The state Department of Transportation really does want to build a deep-bore tunnel to replace the crumbling Alaskan Way Viaduct, right?
Why in the world, then, are transportation officials giving tunnel opponents campaign fodder by denying their request for public records?
Late last week, the group behind an Aug. 16 referendum on the tunnel went to court, supposedly to force the state to produce the latest version of the tunnel financing plan.
State officials had earlier denied the document request, invoking the “deliberative process” exemption to the public records law because the financing plan is currently being reviewed by the Federal Highway Administration.
But no need for concern, the state insists.
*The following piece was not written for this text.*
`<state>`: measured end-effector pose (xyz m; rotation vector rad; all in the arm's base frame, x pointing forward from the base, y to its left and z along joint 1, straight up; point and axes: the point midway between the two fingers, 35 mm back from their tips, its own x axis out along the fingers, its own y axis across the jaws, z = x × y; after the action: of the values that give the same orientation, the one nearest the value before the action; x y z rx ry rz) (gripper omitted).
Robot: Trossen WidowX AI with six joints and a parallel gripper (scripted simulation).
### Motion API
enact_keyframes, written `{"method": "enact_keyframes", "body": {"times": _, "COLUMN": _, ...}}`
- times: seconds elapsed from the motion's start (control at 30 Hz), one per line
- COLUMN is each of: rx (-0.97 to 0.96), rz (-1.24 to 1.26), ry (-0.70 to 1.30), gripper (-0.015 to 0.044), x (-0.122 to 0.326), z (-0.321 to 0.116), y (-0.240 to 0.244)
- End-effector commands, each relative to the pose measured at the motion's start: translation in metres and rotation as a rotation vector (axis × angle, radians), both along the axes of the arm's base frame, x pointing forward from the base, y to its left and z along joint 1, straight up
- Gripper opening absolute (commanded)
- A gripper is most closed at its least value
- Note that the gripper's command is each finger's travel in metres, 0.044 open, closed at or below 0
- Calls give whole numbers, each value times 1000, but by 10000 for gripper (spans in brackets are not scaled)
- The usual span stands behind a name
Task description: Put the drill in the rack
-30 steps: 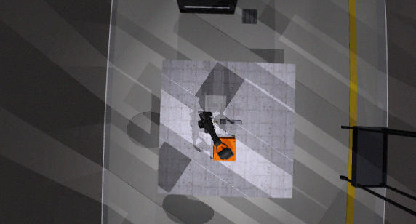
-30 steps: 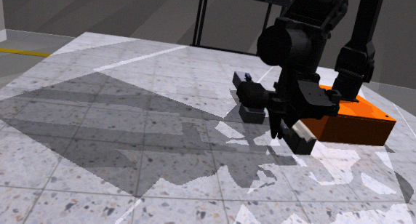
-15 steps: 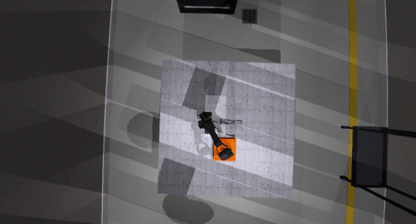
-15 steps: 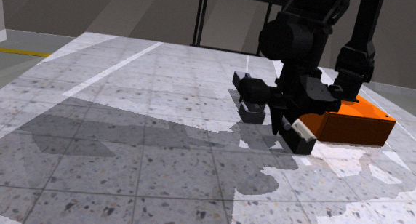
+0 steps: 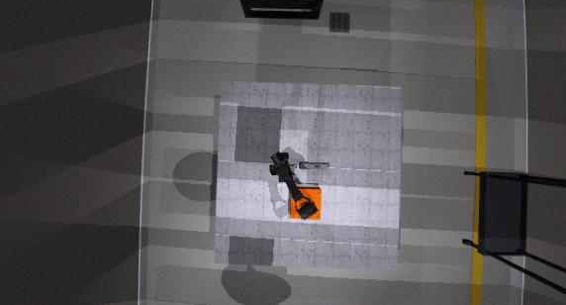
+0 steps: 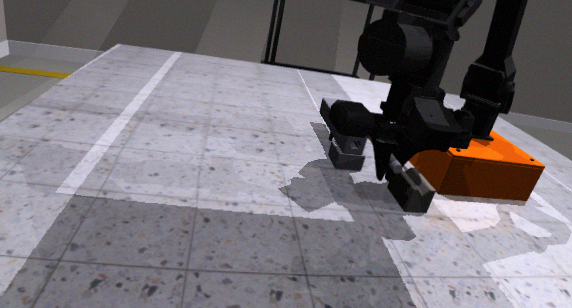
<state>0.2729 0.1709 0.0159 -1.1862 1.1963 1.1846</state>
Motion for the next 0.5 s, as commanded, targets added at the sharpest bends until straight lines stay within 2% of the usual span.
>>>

The plan hasn’t significantly changed from the details a DOT staffer emailed a reporter in 2009: a $4.2 billion tunnel with about $1.9 billion in interest on 25-year bonds at 5.8 percent.
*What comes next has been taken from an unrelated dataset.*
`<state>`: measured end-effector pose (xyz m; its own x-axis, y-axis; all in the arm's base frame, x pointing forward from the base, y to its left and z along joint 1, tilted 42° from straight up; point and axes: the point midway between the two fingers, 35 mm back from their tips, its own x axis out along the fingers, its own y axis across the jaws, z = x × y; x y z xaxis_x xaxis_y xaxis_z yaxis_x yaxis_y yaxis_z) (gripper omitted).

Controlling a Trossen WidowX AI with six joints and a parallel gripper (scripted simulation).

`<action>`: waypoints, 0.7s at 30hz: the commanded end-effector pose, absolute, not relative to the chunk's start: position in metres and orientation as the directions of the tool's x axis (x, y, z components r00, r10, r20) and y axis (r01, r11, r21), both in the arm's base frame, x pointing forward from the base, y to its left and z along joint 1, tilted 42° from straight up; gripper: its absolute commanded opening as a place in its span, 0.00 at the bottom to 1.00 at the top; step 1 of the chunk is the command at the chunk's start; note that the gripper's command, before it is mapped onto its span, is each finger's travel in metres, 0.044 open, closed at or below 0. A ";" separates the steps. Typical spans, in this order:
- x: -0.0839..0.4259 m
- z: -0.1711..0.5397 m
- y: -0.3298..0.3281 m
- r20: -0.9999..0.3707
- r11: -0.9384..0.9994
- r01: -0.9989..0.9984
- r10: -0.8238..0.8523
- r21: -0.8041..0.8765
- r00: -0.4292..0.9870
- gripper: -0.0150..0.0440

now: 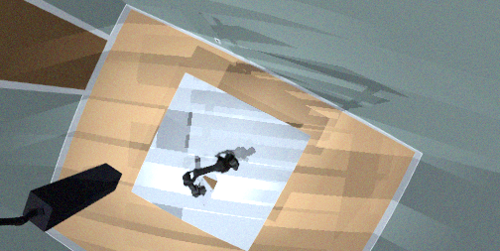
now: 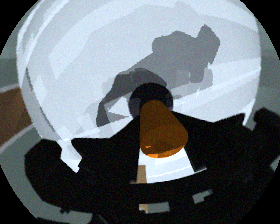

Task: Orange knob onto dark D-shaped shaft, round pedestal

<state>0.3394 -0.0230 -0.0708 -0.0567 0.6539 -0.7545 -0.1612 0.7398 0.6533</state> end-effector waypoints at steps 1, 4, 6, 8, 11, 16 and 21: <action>0.339 -0.071 -0.023 -0.755 0.739 -0.166 0.654 0.653 -0.057 0.25; 0.339 -0.071 -0.023 -0.755 0.739 -0.166 0.654 0.653 -0.057 0.39; 0.339 -0.071 -0.023 -0.755 0.739 -0.166 0.654 0.653 -0.057 0.48; 0.339 -0.071 -0.023 -0.755 0.739 -0.166 0.654 0.653 -0.057 0.57; 0.339 -0.071 -0.023 -0.755 0.739 -0.166 0.654 0.653 -0.057 0.70; 0.339 -0.071 -0.023 -0.755 0.739 -0.166 0.654 0.653 -0.057 0.92; 0.339 -0.071 -0.023 -0.755 0.739 -0.166 0.654 0.653 -0.057 1.00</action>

As for the actual finance plan, the one submitted to the feds? The state says it will release that sometime later this month – after the election.
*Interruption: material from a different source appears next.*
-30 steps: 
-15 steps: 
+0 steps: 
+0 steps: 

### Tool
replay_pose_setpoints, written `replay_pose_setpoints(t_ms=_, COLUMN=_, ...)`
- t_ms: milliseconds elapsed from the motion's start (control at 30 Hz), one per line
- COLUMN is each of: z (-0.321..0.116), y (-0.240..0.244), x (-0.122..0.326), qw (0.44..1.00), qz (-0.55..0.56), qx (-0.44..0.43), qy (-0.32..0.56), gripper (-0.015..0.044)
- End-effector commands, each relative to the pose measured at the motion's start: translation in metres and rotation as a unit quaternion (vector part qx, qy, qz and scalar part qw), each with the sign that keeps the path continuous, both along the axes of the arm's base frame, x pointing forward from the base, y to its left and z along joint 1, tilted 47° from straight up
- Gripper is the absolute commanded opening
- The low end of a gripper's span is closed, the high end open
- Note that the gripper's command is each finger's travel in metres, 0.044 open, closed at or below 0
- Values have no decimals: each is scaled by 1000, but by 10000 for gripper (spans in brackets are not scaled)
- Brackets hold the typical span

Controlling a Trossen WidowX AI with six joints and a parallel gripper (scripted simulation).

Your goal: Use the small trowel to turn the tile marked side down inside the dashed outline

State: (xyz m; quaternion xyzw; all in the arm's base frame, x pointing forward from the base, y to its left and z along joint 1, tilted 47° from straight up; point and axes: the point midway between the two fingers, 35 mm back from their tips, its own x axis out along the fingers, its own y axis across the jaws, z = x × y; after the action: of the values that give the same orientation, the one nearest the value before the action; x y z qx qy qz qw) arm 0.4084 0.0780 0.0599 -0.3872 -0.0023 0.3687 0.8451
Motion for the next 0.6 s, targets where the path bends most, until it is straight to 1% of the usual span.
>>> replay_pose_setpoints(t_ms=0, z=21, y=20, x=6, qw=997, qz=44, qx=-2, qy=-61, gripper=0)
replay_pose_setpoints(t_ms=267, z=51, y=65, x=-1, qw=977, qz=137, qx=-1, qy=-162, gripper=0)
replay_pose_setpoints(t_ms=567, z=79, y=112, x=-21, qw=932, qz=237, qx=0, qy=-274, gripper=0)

Good grief. Why didn’t they just go ahead and add, “Trust us, we’re from the government”?
Predictably, the anti-tunnel campaign is making hay over the denial, suggesting that the state won’t release the financing plan because a big hole has developed in its revenue projections.
And so rages the debate as Seattle voters continue to cast their ballots on Referendum 1, which asks whether the City of Seattle should give the state notice to proceed with the tunnel project.
Legally, the results of the election – another stall in Seattle’s protracted dithering over how to replace the Alaskan Way Viaduct damaged in the 2001 earthquake – mean little.
The referendum can’t stop the state from moving a state highway underground. But the political ramifications could be another matter. Gov. Chris Gregoire, a tunnel supporter, is concerned enough to email her Seattle supporters last week, urging them to vote yes on the referendum.
Transportation officials are playing games with the public records act. While the law permits an agency to refuse to release preliminary recommendations and memos, nothing requires an agency to withhold such documents.
And if there are portions that really can’t be made public for whatever reason? Well, that’s what Sharpies are for.
The Department of Transportation should quit feeding the anti-tunnel campaign its lines and release what it can – now, while on-the-fence voters are looking for reasons to trust the state’s assurances that the tunnel is their best bet.